## Your assignment
Please give back, word for word, each line from the start of the entries through the one in which "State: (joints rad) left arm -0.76" is found.

Stored entries

====================

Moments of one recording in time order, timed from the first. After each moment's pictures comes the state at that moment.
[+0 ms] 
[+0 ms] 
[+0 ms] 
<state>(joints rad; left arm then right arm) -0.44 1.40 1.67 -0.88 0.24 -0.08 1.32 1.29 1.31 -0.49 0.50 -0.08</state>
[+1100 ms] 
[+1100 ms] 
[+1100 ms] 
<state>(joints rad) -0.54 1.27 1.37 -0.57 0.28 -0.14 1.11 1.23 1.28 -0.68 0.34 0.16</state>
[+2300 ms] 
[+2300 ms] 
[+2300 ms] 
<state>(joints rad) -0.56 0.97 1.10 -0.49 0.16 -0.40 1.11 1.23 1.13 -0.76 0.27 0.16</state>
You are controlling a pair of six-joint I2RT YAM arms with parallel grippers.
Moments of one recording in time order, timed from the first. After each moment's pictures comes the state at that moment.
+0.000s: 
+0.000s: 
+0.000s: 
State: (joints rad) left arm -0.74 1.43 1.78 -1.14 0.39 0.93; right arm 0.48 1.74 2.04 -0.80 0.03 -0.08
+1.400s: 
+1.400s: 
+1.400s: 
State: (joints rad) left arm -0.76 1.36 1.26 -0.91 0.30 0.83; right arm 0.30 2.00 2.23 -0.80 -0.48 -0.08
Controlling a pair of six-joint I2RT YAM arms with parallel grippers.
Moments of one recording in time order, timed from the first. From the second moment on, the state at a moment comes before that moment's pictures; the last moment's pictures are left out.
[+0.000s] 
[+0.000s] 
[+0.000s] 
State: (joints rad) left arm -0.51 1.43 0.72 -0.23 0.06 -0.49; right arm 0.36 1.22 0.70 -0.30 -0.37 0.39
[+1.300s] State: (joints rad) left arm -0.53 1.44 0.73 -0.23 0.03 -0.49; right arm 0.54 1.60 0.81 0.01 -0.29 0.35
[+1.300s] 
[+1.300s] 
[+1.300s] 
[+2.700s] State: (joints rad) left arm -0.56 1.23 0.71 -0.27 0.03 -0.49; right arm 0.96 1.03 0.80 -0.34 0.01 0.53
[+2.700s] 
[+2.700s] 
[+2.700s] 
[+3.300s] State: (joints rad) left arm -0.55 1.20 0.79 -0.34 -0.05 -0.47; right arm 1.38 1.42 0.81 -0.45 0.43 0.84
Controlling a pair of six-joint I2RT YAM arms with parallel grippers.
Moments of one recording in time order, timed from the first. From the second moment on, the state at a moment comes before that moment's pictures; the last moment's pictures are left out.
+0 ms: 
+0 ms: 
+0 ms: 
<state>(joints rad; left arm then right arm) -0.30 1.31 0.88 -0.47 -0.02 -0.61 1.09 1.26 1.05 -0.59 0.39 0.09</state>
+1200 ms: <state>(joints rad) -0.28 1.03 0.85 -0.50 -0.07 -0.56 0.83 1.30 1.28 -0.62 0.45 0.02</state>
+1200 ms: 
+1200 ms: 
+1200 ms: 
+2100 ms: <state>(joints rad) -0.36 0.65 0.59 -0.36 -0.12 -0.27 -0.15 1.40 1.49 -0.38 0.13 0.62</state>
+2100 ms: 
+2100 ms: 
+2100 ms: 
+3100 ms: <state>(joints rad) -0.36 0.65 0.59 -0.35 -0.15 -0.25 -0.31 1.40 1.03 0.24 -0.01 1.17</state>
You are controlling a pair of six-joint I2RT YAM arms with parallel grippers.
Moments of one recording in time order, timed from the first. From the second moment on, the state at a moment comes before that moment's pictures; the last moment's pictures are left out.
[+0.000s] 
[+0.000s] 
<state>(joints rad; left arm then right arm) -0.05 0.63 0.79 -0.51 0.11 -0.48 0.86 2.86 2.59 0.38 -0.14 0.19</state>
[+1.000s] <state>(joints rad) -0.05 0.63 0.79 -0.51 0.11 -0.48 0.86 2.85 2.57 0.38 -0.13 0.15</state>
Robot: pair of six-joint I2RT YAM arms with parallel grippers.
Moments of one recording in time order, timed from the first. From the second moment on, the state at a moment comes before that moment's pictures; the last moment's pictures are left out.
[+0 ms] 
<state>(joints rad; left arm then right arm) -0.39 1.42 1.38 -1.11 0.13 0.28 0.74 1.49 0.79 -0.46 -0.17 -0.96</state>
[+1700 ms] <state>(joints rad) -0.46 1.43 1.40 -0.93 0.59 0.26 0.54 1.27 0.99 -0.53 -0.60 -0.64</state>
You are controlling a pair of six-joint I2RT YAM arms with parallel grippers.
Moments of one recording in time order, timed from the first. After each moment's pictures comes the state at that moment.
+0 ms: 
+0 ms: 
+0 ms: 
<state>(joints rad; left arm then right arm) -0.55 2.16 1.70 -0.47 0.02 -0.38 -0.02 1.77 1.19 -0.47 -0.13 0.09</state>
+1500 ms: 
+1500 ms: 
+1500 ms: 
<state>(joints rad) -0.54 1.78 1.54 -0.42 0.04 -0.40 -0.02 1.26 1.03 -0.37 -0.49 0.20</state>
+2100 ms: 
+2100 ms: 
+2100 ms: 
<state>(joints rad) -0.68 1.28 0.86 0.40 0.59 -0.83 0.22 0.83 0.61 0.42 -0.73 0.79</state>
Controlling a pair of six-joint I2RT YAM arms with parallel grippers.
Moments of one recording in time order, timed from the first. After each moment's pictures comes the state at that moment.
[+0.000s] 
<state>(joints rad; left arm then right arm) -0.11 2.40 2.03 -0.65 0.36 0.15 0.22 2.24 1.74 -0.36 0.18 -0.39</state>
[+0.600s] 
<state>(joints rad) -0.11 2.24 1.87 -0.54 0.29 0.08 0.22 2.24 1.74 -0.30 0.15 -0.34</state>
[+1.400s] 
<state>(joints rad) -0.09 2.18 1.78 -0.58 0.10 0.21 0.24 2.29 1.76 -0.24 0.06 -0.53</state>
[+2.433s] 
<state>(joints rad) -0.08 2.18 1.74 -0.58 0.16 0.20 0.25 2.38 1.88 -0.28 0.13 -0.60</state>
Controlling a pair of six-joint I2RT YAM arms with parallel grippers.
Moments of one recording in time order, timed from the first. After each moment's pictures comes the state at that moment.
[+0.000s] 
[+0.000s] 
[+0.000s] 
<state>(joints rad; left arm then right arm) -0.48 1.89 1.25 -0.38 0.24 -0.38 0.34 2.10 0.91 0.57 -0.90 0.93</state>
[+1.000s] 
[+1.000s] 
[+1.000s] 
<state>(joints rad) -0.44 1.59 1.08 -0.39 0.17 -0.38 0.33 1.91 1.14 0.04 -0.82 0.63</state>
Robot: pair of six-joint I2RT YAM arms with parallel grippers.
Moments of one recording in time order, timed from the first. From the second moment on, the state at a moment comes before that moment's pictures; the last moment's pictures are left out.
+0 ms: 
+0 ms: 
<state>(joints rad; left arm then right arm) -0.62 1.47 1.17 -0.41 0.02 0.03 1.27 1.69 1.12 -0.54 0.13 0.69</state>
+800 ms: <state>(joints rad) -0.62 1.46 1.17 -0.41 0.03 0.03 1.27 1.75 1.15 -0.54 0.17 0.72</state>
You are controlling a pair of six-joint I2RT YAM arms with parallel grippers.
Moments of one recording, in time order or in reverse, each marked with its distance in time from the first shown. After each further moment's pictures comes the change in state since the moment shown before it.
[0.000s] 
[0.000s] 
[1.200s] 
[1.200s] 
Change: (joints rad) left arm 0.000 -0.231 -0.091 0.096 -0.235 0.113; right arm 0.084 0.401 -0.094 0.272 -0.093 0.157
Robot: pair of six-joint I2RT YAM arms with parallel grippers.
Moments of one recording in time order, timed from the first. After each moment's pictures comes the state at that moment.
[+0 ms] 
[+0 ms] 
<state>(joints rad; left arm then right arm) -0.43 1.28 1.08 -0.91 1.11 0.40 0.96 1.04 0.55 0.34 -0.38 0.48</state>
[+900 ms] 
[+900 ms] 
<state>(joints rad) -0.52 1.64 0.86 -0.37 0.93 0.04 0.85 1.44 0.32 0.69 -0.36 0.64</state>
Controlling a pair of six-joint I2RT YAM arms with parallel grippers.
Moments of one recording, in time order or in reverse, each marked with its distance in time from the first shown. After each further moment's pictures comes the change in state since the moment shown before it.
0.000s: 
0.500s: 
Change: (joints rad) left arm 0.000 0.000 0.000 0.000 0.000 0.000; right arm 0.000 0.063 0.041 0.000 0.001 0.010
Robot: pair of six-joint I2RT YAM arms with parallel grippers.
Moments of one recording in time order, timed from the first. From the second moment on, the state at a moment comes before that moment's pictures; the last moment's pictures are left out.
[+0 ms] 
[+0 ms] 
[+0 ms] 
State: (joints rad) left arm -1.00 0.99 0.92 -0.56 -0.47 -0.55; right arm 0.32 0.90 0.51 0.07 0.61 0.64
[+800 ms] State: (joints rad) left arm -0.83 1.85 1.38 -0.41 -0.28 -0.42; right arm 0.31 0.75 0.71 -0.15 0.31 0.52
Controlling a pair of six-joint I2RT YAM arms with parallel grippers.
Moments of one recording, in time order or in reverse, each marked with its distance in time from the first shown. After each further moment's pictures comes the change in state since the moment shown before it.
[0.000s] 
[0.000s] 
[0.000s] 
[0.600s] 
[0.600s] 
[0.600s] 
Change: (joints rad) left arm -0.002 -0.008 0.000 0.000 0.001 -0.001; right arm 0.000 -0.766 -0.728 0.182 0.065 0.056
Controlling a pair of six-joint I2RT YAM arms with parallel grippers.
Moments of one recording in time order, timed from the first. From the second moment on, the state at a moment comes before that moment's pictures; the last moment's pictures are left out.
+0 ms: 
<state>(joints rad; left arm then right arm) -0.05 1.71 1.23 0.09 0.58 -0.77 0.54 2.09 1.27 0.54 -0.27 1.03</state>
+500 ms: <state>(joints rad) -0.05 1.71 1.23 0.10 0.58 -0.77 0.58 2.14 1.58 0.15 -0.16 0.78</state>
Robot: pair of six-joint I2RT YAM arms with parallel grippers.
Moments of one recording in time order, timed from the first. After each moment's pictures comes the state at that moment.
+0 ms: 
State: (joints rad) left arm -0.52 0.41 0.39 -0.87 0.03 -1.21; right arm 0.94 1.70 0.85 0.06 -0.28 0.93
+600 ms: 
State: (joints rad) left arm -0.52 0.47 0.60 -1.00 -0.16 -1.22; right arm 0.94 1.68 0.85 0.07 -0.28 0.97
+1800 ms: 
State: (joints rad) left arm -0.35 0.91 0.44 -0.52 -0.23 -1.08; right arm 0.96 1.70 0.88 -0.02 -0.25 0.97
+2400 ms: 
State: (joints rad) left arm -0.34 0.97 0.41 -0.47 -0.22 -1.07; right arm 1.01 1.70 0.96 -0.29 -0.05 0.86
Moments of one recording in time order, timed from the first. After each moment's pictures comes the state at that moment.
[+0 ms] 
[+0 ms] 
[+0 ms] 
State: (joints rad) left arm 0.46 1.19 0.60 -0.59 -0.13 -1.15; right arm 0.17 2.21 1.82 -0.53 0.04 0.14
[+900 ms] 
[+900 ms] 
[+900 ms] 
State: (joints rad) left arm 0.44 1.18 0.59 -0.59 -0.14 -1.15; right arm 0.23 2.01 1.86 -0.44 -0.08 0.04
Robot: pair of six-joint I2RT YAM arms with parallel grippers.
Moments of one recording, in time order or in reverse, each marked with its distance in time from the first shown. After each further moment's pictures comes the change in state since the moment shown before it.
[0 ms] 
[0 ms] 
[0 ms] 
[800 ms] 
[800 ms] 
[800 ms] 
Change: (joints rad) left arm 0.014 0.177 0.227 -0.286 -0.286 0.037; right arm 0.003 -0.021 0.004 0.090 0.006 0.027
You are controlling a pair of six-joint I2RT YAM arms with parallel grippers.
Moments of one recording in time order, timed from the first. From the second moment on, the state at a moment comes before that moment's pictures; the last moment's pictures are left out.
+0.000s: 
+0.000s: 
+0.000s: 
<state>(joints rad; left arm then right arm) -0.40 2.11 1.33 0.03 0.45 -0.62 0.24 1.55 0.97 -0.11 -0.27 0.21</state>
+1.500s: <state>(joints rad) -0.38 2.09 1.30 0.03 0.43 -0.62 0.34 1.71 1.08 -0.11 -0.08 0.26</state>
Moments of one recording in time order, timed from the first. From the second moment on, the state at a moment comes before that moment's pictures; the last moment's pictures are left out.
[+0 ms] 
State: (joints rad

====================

## Task solution
Moments of one recording in time order, timed from the first. After each moment's pictures comes the state at that moment.
[+0 ms] 
[+0 ms] 
[+0 ms] 
<state>(joints rad; left arm then right arm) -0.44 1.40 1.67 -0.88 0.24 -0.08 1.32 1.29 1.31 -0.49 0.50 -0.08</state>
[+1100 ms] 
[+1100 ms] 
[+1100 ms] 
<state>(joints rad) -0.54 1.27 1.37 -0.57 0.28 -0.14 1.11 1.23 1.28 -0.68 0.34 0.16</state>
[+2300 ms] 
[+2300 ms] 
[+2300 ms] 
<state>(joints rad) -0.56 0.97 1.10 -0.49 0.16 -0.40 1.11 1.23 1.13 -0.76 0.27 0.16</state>
You are controlling a pair of six-joint I2RT YAM arms with parallel grippers.
Moments of one recording in time order, timed from the first. After each moment's pictures comes the state at that moment.
+0.000s: 
+0.000s: 
+0.000s: 
State: (joints rad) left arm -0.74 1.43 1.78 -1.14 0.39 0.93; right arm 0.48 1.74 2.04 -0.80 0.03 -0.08
+1.400s: 
+1.400s: 
+1.400s: 
State: (joints rad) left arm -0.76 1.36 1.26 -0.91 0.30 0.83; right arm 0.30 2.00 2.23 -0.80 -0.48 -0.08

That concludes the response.